Ethiopia also suffers from occasional flooding that can ruin crops, giving farmers more to worry about.

Still, many believe the country’s farming sector might have a bright future, the challenges notwithstanding.

Ethiopia’s different climate and soil types make it possible to grow diverse crops, says Gebissa Yigezu of Haramaya University in Ethiopia. Additional government incentives, improved infrastructure and increased credit and donations from international organizations might spur higher crop yields and exports, he explains in the academic paper “The Challenges and Prospects of Ethiopian Agriculture.”

MINT’s integrated modeling aims to make those efforts much more effective.

MINT in action

With a grant from the Defense Advanced Research Projects Agency, Gil began working on MINT in 2019. She finished a prototype one year later. Gil says MINT represents an advance in artificial intelligence. “Goal-oriented problem solving is not new in AI. But goal-oriented problem solving where you are integrating models from different scientific disciplines is a completely new approach.”

In creating MINT, which spans AI research in knowledge representation, reasoning and machine learning, Gil first converted diverse data for weather, soil, topography and many others into data that computer modeling could understand and use.

Then she provided the advanced AI system with data and models from different disciplines and goals inspired by questions from scientists such as: What crops would give a higher yield next year? When should the planting of maize start so it can be harvested before flooding starts? Should the government subsidize fertilizers?

After receiving the knowledge from scientists about how their models work, Gil says, MINT aggregates the data and analyzes various possible future scenarios. “With MINT, the AI could do most of the work so that we can come up with answers in a couple of weeks instead of a couple of years,” she says.

Gil says a rudimentary version of MINT could demonstrate how AI integrates models to make more effective recommendations for decision-makers.

With collaborator Belete Berhanu, a hydrologist at Addis Ababa University, Gil co-authored a paper last year that appeared at the First International Workshop on Social Impact of AI for Africa held at the annual AAAI conference. Gil’s team has been generating thousands of model runs under different initial conditions to explore different assumptions and scenarios.

When operational, MINT “could help in boosting crop production because it provides the right information at the right time” for different types of farming, says Yihenew Zewdie, an Ethiopia-based expert in food systems and natural resource governance.

Solving other intractable problems

With different data and simulation models, MINT could play an important role in addressing other significant problems ranging from fires to floods and other natural disasters.
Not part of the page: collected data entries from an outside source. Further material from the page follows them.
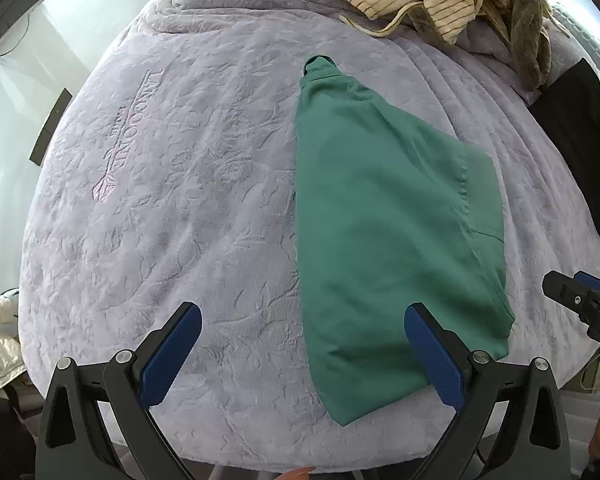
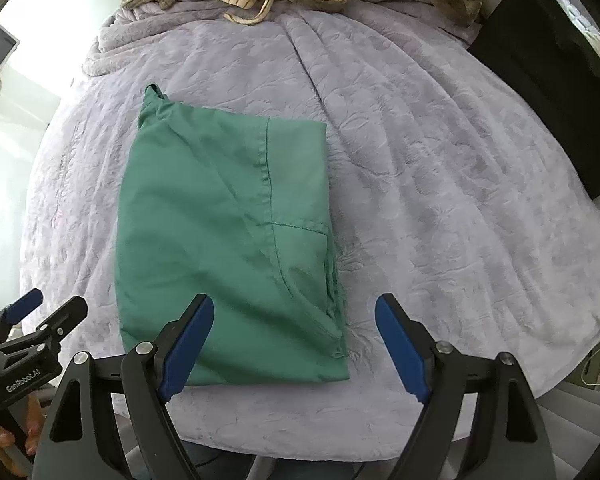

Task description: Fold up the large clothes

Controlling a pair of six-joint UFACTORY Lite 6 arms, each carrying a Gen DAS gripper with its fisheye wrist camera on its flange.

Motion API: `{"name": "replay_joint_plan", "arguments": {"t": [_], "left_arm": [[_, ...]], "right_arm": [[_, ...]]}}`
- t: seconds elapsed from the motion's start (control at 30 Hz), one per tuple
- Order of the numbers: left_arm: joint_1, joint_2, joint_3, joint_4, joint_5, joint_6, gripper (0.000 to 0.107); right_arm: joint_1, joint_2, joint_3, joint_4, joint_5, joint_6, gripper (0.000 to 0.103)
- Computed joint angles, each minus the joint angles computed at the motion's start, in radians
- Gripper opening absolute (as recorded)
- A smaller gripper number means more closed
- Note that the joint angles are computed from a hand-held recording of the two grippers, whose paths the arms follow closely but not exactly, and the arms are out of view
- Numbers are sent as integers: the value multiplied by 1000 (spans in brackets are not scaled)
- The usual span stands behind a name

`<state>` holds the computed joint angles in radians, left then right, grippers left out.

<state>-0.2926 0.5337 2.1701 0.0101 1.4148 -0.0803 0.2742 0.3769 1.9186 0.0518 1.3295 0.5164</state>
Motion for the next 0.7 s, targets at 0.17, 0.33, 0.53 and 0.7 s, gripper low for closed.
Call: {"name": "replay_joint_plan", "arguments": {"t": [0.17,0.33,0.53,0.7], "left_arm": [[-5,-4,-3,8,3,-6,102],[-2,1,7,-2,9,-13,102],[-4,8,16,2,10,-14,102],[-7,6,13,3,9,-15,102]], "right_arm": [[6,-1,1,-10,2,15,85],[3,1,5,-7,4,12,85],[1,-9,-7,-9,4,16,85],[-1,-12,-13,-7,2,17,85]]}}
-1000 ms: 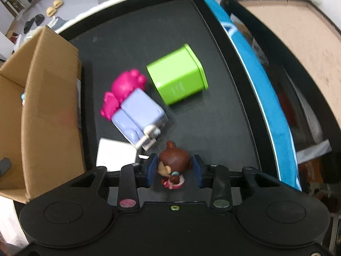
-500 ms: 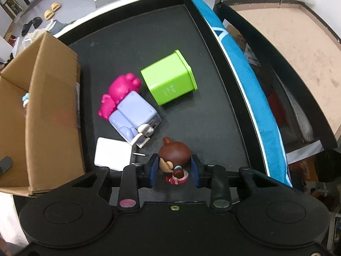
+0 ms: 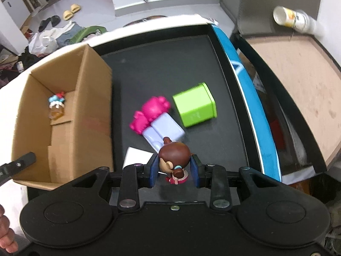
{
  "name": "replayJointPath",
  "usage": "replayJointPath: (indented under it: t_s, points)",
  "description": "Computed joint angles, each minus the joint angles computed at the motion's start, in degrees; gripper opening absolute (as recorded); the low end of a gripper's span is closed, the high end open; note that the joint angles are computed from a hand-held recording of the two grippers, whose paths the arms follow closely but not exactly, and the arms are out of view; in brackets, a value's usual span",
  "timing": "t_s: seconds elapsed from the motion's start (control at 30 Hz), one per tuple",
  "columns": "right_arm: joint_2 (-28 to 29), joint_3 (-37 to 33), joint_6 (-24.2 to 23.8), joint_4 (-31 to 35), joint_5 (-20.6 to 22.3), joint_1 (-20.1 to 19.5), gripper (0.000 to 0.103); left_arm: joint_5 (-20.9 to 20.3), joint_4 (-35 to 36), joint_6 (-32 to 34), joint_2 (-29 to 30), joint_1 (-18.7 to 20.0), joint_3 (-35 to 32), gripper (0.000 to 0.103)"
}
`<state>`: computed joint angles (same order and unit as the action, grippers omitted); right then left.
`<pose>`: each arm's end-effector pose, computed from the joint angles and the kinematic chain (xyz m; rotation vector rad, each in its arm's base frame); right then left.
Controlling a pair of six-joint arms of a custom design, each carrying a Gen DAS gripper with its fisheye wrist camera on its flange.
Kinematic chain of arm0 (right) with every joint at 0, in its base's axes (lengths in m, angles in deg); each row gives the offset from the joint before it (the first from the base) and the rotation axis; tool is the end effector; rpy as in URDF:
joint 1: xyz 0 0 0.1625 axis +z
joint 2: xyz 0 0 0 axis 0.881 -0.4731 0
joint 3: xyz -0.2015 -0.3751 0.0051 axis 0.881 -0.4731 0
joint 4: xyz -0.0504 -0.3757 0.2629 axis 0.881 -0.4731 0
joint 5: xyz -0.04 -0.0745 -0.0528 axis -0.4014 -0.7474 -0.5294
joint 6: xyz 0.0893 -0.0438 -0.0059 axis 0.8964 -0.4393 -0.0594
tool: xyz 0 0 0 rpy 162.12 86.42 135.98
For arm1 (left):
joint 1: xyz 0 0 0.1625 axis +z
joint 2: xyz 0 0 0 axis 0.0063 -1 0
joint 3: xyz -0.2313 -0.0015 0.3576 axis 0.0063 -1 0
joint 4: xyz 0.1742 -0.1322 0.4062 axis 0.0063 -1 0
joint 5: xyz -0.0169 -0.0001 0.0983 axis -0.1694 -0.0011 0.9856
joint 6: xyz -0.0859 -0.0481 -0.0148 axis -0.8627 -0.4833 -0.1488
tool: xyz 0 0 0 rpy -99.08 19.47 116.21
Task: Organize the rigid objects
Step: 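Carry the brown-haired doll with the right gripper over the box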
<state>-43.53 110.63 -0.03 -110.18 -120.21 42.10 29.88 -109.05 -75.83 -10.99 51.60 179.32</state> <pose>0.2665 -0.7574 0.1732 0.8912 -2.3592 0.1271 -0.1502 -0.5460 0.1819 -0.7206 2.3134 -1.3138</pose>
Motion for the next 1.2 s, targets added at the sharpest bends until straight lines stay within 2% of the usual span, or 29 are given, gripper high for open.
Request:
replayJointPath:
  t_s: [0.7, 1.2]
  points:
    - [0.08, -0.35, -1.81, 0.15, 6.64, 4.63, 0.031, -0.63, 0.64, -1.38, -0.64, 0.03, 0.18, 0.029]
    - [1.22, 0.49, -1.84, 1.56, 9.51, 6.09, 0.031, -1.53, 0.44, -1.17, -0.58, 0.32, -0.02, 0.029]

The MINT modeling framework is being used in a research project headed by the University of California, San Diego’s San Diego Supercomputer Center to bring the power of AI to help firefighters strategize how best to plan controlled burns and manage unexpected blazes.

Gil also works with the Technical University of Munich to model the impact on streamflow and farming from changes in the timing and size of snowmelt in central Kyrgyzstan.

In a collaboration with the Texas Advanced Computing Center at the University of Texas at Austin, Gil is working with models of groundwater that help predict water availability in Texas aquifers under different conditions.

Gil works with Suzanne Pierce and others in the Texas Disaster Information System (TDIS), which serves as an information clearinghouse to support improved natural disaster planning, response, recovery and mitigation efforts in Texas. Pierce leverages MINT and its AI technology for floods to predict and identify the most at-risk areas.

“MINT is a paradigm-shifting approach that can help you accelerate, improve and expand what you can
analyze,” Pierce says. “I think it can make a world of difference across the many wicked problems that society is currently facing.”